The problem: Check each line of the entries below for the word "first", and copy the lines that have it.
** Opening Material to process block **
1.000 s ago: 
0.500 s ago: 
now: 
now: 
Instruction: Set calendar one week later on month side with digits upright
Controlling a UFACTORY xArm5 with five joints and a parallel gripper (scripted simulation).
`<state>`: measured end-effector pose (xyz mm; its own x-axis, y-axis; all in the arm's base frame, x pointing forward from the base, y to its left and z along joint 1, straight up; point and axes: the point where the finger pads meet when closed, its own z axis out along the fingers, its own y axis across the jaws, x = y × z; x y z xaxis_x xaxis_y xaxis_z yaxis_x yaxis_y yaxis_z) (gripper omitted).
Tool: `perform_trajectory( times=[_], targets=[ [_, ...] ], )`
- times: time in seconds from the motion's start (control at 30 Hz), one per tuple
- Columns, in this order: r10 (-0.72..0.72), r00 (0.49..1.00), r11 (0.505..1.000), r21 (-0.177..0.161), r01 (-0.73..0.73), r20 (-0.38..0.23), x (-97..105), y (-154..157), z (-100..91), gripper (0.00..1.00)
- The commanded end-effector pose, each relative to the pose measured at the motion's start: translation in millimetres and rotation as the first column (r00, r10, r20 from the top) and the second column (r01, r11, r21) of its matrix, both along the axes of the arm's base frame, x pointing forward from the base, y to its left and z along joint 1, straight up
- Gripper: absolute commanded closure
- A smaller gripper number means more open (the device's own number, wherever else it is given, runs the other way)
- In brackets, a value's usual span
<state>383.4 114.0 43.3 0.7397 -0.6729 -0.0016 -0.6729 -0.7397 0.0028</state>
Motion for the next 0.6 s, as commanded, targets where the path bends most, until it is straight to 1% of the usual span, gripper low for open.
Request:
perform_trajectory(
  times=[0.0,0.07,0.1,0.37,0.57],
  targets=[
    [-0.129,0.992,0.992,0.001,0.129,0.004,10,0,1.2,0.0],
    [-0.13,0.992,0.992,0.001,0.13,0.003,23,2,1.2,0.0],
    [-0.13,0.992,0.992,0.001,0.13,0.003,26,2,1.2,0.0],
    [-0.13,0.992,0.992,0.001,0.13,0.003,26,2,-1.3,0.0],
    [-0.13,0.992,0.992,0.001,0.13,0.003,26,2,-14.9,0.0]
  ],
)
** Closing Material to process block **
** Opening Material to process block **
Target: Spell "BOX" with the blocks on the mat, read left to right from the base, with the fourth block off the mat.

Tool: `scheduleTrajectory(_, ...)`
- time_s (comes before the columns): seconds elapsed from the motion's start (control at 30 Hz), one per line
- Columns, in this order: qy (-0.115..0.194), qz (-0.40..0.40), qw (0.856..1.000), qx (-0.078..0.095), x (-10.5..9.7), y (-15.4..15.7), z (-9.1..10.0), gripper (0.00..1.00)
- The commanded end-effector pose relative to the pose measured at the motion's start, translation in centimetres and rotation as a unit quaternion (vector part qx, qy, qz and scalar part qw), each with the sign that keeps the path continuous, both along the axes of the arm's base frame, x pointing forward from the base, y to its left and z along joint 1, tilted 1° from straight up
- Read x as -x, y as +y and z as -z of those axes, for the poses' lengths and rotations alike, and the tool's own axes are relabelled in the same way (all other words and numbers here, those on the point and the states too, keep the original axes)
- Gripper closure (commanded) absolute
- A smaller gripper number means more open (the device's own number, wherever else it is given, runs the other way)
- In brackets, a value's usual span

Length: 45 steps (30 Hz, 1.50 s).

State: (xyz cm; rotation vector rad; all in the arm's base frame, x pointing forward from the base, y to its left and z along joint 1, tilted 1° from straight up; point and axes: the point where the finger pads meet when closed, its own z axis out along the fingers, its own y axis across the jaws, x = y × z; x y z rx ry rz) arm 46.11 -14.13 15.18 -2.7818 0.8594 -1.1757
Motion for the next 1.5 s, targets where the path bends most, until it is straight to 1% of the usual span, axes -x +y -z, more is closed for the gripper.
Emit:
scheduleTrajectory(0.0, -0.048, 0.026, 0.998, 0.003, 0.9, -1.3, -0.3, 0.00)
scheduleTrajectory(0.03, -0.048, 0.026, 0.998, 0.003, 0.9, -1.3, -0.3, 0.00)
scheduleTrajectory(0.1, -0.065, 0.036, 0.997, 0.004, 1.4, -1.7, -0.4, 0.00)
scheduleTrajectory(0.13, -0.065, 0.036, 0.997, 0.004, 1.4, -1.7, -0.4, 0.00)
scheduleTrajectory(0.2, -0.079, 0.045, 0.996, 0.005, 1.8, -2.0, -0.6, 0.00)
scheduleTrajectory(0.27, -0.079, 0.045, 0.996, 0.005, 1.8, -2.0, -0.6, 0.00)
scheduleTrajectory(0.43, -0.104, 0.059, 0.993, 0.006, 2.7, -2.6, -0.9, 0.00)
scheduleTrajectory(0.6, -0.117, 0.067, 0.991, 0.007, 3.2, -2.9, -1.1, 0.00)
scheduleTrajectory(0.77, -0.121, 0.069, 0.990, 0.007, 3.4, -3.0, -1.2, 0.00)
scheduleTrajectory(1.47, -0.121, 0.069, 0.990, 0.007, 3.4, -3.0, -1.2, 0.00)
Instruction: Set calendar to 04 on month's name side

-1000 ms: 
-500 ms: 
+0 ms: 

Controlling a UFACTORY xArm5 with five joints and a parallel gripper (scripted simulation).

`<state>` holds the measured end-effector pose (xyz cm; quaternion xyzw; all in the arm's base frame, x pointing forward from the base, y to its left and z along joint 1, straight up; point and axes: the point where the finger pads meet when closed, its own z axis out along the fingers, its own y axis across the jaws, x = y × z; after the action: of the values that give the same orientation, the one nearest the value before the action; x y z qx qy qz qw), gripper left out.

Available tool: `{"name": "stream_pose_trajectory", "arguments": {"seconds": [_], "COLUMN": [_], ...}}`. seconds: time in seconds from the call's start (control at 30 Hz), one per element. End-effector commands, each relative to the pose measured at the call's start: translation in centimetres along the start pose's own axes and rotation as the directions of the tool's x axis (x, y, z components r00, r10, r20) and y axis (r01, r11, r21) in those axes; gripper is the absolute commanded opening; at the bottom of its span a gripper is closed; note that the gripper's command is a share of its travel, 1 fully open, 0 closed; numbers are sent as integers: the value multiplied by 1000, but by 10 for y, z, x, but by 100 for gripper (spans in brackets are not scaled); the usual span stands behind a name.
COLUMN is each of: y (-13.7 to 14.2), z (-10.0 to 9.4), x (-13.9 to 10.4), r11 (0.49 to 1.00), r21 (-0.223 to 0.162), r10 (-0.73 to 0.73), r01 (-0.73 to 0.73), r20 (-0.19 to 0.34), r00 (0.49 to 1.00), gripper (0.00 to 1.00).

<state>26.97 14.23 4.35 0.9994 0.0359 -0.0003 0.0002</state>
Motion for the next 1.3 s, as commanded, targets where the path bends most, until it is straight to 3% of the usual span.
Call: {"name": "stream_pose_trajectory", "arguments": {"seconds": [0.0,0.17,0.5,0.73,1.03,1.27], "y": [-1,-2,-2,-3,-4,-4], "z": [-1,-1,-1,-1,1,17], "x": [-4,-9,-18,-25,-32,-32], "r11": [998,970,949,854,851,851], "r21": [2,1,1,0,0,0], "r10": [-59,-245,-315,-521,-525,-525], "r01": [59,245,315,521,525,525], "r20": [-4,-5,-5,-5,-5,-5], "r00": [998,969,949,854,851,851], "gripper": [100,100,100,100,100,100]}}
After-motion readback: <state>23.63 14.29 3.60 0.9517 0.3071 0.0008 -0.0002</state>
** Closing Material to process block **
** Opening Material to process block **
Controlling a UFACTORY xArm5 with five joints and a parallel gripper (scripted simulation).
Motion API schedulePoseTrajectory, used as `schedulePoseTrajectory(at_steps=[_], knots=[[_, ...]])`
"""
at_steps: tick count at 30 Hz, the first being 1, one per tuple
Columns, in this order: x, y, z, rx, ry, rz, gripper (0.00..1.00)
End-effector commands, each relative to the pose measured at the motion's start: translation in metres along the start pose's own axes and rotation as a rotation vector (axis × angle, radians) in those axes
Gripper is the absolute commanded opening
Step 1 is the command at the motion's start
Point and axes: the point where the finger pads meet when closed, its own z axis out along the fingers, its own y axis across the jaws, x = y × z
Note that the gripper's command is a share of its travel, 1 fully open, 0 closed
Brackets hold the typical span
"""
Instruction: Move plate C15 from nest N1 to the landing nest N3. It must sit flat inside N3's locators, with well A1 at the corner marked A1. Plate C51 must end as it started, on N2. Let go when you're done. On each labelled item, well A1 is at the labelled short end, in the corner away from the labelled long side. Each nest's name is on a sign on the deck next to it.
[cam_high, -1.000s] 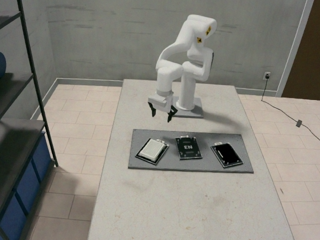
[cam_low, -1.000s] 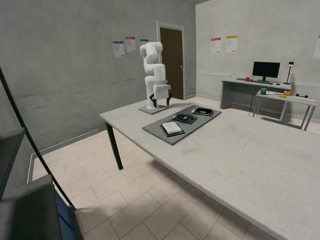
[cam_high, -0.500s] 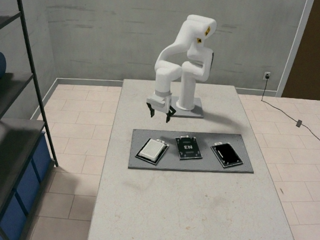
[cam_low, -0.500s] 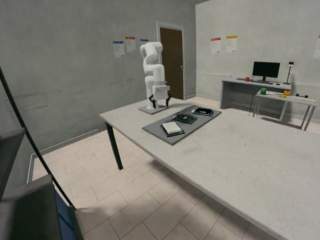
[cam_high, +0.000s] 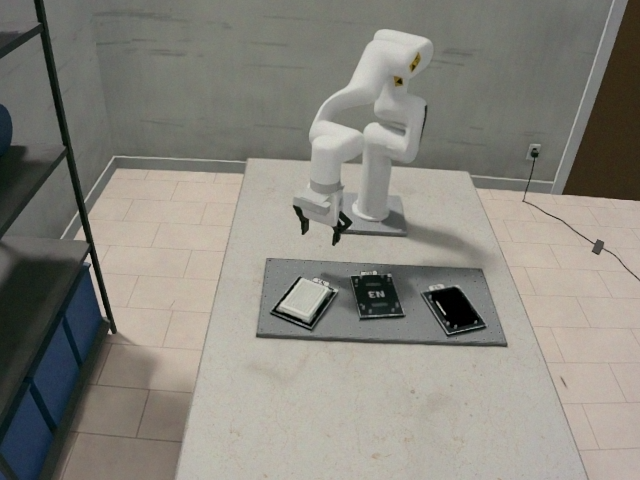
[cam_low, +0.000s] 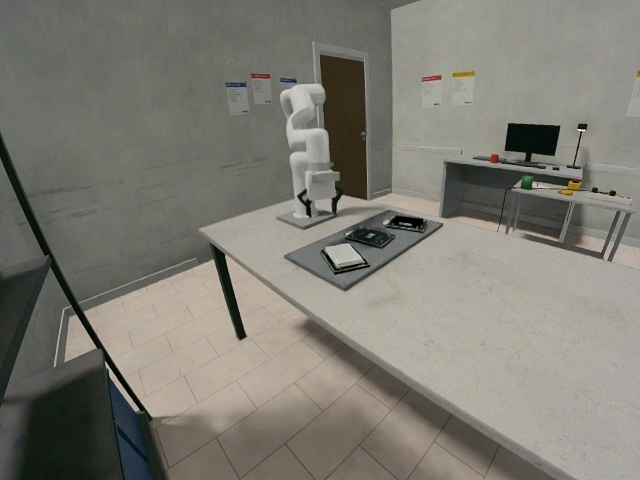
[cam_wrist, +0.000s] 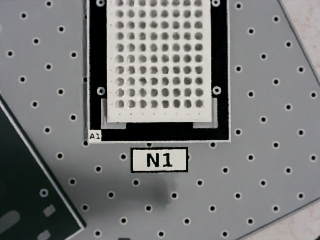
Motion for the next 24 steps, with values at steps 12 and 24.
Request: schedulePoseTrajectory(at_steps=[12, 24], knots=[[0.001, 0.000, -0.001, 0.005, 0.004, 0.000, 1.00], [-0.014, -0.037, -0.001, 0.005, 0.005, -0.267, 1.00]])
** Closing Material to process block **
Answer to this task:
- The commanded end-effector pose, each relative to the pose measured at the motion's start: translation in millimetres and rotation as the first column (r00, r10, r20 from the top) and the second column (r01, r11, r21) of its matrix, both along the axes of the arm's base frame, x pointing forward from the base, y to its left and z along joint 1, straight up
at_steps: tick count at 30 Hz, the first being 1, one per tuple

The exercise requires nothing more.